[WHAT YOU HAVE TO DO]:
Line by line, transcribe the data below exactly and pass over the images.

* * * * * * *

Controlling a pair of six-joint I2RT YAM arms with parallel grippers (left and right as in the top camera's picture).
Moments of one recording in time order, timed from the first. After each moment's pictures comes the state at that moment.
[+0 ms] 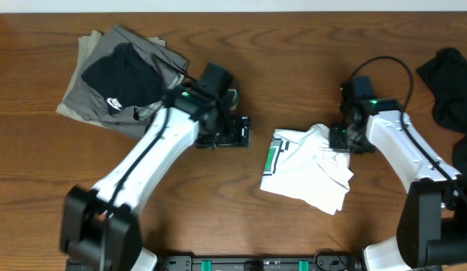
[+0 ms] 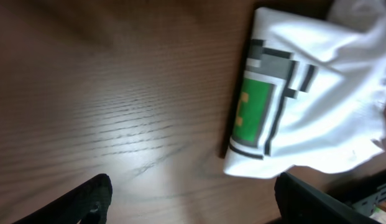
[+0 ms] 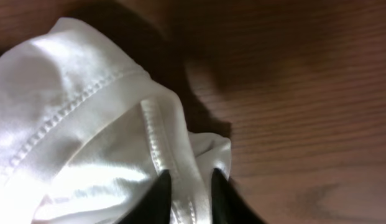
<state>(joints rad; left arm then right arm) -0.48 1.70 1.33 -0.99 0.33 -0.43 0.09 1.67 1.07 -0.88 0.04 0.24</state>
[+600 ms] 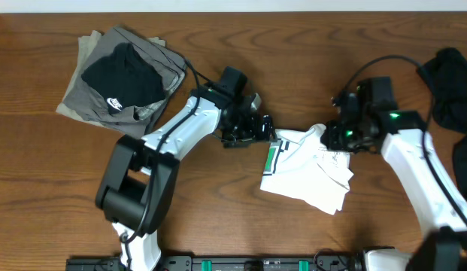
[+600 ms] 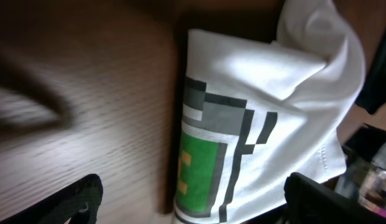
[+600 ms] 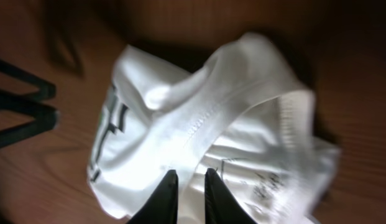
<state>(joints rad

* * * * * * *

[EXERCISE SOLUTION]:
Controlling a pair of six-joint I2RT YAM arms with parallel grippers (left and right as in the top camera's picture).
Moments of one recording in time order, timed from the first. After each moment's pictures comes the state at that moment.
[+0 ms] 
[+0 ms] 
[+0 ms] 
<state>(joints rad; left arm then right arm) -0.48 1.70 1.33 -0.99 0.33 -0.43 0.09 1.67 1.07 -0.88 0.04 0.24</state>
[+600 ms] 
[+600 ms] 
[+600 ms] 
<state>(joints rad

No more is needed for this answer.